The task :: Would you transcribe the data word for word?

Material supplied ::
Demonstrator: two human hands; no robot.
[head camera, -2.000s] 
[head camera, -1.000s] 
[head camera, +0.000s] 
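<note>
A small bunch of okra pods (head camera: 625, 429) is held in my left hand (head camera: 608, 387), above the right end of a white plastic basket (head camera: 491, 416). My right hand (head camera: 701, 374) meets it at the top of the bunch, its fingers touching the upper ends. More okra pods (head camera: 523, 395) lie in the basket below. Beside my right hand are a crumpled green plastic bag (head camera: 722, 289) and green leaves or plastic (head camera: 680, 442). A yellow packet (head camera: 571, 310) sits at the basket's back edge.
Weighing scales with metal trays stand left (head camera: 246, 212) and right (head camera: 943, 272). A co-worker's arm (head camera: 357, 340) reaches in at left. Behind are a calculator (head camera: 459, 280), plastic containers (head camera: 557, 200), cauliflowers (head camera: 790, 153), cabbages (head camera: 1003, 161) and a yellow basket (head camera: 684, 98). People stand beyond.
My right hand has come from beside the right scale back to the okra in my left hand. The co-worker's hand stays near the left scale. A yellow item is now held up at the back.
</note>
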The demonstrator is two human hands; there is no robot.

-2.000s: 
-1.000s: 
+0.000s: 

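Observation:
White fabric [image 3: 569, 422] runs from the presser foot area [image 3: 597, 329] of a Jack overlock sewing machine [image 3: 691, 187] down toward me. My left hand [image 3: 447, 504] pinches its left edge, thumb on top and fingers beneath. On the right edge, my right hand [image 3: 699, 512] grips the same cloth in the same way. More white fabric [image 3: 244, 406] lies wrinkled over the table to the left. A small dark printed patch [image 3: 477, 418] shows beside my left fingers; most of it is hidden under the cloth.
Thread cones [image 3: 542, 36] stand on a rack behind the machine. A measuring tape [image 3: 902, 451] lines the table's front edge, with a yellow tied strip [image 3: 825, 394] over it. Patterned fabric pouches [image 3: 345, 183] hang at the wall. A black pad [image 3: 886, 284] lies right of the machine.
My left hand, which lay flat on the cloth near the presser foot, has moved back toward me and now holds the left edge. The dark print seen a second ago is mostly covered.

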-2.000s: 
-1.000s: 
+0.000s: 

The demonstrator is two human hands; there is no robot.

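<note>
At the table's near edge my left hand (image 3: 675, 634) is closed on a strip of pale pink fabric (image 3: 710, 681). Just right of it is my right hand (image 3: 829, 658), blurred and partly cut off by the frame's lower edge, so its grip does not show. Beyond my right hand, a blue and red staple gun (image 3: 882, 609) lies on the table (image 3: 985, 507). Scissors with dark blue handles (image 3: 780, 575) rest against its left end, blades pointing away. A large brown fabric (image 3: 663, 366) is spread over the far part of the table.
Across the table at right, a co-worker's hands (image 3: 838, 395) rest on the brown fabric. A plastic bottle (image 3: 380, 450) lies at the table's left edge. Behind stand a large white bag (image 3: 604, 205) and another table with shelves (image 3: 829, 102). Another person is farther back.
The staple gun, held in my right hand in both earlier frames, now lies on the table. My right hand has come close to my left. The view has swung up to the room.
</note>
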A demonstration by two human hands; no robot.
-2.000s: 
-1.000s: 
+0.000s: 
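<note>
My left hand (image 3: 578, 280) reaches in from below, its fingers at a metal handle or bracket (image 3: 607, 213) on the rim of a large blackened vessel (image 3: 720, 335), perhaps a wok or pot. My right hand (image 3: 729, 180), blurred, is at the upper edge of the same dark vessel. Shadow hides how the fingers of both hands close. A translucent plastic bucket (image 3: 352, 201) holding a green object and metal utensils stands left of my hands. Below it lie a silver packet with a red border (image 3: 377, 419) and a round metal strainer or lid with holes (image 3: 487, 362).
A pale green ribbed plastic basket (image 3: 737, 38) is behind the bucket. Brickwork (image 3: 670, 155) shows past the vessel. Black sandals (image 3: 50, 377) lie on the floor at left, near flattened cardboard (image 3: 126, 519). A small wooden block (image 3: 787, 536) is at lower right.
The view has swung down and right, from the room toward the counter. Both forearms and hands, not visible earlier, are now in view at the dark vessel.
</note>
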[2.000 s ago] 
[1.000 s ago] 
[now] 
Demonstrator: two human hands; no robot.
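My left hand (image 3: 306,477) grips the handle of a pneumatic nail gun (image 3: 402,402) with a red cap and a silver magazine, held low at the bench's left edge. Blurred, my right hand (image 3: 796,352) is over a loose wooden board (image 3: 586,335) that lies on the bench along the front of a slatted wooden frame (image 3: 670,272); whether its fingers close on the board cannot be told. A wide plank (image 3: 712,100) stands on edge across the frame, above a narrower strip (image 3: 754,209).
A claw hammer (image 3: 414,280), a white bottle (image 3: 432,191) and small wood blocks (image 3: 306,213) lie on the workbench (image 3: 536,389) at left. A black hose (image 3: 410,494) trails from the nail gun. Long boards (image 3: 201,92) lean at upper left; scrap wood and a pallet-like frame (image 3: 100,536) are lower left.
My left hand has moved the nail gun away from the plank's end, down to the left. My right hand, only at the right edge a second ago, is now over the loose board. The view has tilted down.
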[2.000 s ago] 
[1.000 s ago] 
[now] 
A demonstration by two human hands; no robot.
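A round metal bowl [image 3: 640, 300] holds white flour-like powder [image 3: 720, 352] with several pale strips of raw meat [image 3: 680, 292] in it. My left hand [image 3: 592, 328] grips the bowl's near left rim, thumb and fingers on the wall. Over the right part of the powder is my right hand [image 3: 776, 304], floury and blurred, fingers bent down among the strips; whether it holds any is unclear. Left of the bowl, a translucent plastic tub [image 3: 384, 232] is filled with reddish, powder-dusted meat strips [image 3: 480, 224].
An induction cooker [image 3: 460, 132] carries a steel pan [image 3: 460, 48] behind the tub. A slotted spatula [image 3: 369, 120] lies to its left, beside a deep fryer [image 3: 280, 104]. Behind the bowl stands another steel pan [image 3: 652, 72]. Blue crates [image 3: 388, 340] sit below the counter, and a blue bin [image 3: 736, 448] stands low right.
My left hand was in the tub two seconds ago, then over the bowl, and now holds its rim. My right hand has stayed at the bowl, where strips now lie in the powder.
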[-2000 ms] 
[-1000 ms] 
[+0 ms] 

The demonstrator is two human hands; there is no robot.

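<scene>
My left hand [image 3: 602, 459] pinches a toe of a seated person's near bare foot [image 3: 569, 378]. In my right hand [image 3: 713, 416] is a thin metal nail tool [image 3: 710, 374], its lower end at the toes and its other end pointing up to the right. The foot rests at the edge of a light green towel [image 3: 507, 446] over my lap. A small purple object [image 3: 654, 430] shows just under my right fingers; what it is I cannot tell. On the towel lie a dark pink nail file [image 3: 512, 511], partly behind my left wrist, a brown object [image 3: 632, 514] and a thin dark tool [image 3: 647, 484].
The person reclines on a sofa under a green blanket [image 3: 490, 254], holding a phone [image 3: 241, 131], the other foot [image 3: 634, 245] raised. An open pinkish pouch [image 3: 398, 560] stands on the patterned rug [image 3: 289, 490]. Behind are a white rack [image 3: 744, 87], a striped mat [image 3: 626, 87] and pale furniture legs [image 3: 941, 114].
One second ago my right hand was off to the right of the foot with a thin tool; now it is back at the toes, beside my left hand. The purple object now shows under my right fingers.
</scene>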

Answer space ::
Demonstrator: two human hands; no robot.
[head camera, -2.000s] 
[head camera, -1.000s] 
[head camera, +0.000s] 
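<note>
A small bunch of okra pods (head camera: 625, 429) is held in my left hand (head camera: 608, 387), above the right end of a white plastic basket (head camera: 491, 416). My right hand (head camera: 701, 374) meets it at the top of the bunch, its fingers touching the upper ends. More okra pods (head camera: 523, 395) lie in the basket below. Beside my right hand are a crumpled green plastic bag (head camera: 722, 289) and green leaves or plastic (head camera: 680, 442). A yellow packet (head camera: 571, 310) sits at the basket's back edge.
Weighing scales with metal trays stand left (head camera: 246, 212) and right (head camera: 943, 272). A co-worker's arm (head camera: 357, 340) reaches in at left. Behind are a calculator (head camera: 459, 280), plastic containers (head camera: 557, 200), cauliflowers (head camera: 790, 153), cabbages (head camera: 1003, 161) and a yellow basket (head camera: 684, 98). People stand beyond.
My right hand has come from beside the right scale back to the okra in my left hand. The co-worker's hand stays near the left scale. A yellow item is now held up at the back.
</note>
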The demonstrator is two human hands; there is no robot.

-2.000s: 
-1.000s: 
+0.000s: 

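Observation:
White fabric [image 3: 569, 422] runs from the presser foot area [image 3: 597, 329] of a Jack overlock sewing machine [image 3: 691, 187] down toward me. My left hand [image 3: 447, 504] pinches its left edge, thumb on top and fingers beneath. On the right edge, my right hand [image 3: 699, 512] grips the same cloth in the same way. More white fabric [image 3: 244, 406] lies wrinkled over the table to the left. A small dark printed patch [image 3: 477, 418] shows beside my left fingers; most of it is hidden under the cloth.
Thread cones [image 3: 542, 36] stand on a rack behind the machine. A measuring tape [image 3: 902, 451] lines the table's front edge, with a yellow tied strip [image 3: 825, 394] over it. Patterned fabric pouches [image 3: 345, 183] hang at the wall. A black pad [image 3: 886, 284] lies right of the machine.
My left hand, which lay flat on the cloth near the presser foot, has moved back toward me and now holds the left edge. The dark print seen a second ago is mostly covered.
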
-2.000s: 
-1.000s: 
+0.000s: 

The demonstrator is two human hands; there is no robot.

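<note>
At the table's near edge my left hand (image 3: 675, 634) is closed on a strip of pale pink fabric (image 3: 710, 681). Just right of it is my right hand (image 3: 829, 658), blurred and partly cut off by the frame's lower edge, so its grip does not show. Beyond my right hand, a blue and red staple gun (image 3: 882, 609) lies on the table (image 3: 985, 507). Scissors with dark blue handles (image 3: 780, 575) rest against its left end, blades pointing away. A large brown fabric (image 3: 663, 366) is spread over the far part of the table.
Across the table at right, a co-worker's hands (image 3: 838, 395) rest on the brown fabric. A plastic bottle (image 3: 380, 450) lies at the table's left edge. Behind stand a large white bag (image 3: 604, 205) and another table with shelves (image 3: 829, 102). Another person is farther back.
The staple gun, held in my right hand in both earlier frames, now lies on the table. My right hand has come close to my left. The view has swung up to the room.
</note>
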A demonstration by two human hands; no robot.
-2.000s: 
-1.000s: 
+0.000s: 
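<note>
My left hand (image 3: 578, 280) reaches in from below, its fingers at a metal handle or bracket (image 3: 607, 213) on the rim of a large blackened vessel (image 3: 720, 335), perhaps a wok or pot. My right hand (image 3: 729, 180), blurred, is at the upper edge of the same dark vessel. Shadow hides how the fingers of both hands close. A translucent plastic bucket (image 3: 352, 201) holding a green object and metal utensils stands left of my hands. Below it lie a silver packet with a red border (image 3: 377, 419) and a round metal strainer or lid with holes (image 3: 487, 362).
A pale green ribbed plastic basket (image 3: 737, 38) is behind the bucket. Brickwork (image 3: 670, 155) shows past the vessel. Black sandals (image 3: 50, 377) lie on the floor at left, near flattened cardboard (image 3: 126, 519). A small wooden block (image 3: 787, 536) is at lower right.
The view has swung down and right, from the room toward the counter. Both forearms and hands, not visible earlier, are now in view at the dark vessel.
</note>
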[2.000 s ago] 
[1.000 s ago] 
[now] 
Demonstrator: two human hands; no robot.
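My left hand (image 3: 306,477) grips the handle of a pneumatic nail gun (image 3: 402,402) with a red cap and a silver magazine, held low at the bench's left edge. Blurred, my right hand (image 3: 796,352) is over a loose wooden board (image 3: 586,335) that lies on the bench along the front of a slatted wooden frame (image 3: 670,272); whether its fingers close on the board cannot be told. A wide plank (image 3: 712,100) stands on edge across the frame, above a narrower strip (image 3: 754,209).
A claw hammer (image 3: 414,280), a white bottle (image 3: 432,191) and small wood blocks (image 3: 306,213) lie on the workbench (image 3: 536,389) at left. A black hose (image 3: 410,494) trails from the nail gun. Long boards (image 3: 201,92) lean at upper left; scrap wood and a pallet-like frame (image 3: 100,536) are lower left.
My left hand has moved the nail gun away from the plank's end, down to the left. My right hand, only at the right edge a second ago, is now over the loose board. The view has tilted down.
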[2.000 s ago] 
[1.000 s ago] 
[now] 
A demonstration by two human hands; no robot.
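A round metal bowl [image 3: 640, 300] holds white flour-like powder [image 3: 720, 352] with several pale strips of raw meat [image 3: 680, 292] in it. My left hand [image 3: 592, 328] grips the bowl's near left rim, thumb and fingers on the wall. Over the right part of the powder is my right hand [image 3: 776, 304], floury and blurred, fingers bent down among the strips; whether it holds any is unclear. Left of the bowl, a translucent plastic tub [image 3: 384, 232] is filled with reddish, powder-dusted meat strips [image 3: 480, 224].
An induction cooker [image 3: 460, 132] carries a steel pan [image 3: 460, 48] behind the tub. A slotted spatula [image 3: 369, 120] lies to its left, beside a deep fryer [image 3: 280, 104]. Behind the bowl stands another steel pan [image 3: 652, 72]. Blue crates [image 3: 388, 340] sit below the counter, and a blue bin [image 3: 736, 448] stands low right.
My left hand was in the tub two seconds ago, then over the bowl, and now holds its rim. My right hand has stayed at the bowl, where strips now lie in the powder.
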[-2000 ms] 
[-1000 ms] 
[+0 ms] 

The demonstrator is two human hands; there is no robot.

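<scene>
My left hand [image 3: 602, 459] pinches a toe of a seated person's near bare foot [image 3: 569, 378]. In my right hand [image 3: 713, 416] is a thin metal nail tool [image 3: 710, 374], its lower end at the toes and its other end pointing up to the right. The foot rests at the edge of a light green towel [image 3: 507, 446] over my lap. A small purple object [image 3: 654, 430] shows just under my right fingers; what it is I cannot tell. On the towel lie a dark pink nail file [image 3: 512, 511], partly behind my left wrist, a brown object [image 3: 632, 514] and a thin dark tool [image 3: 647, 484].
The person reclines on a sofa under a green blanket [image 3: 490, 254], holding a phone [image 3: 241, 131], the other foot [image 3: 634, 245] raised. An open pinkish pouch [image 3: 398, 560] stands on the patterned rug [image 3: 289, 490]. Behind are a white rack [image 3: 744, 87], a striped mat [image 3: 626, 87] and pale furniture legs [image 3: 941, 114].
One second ago my right hand was off to the right of the foot with a thin tool; now it is back at the toes, beside my left hand. The purple object now shows under my right fingers.
</scene>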

The response is complete as it stands.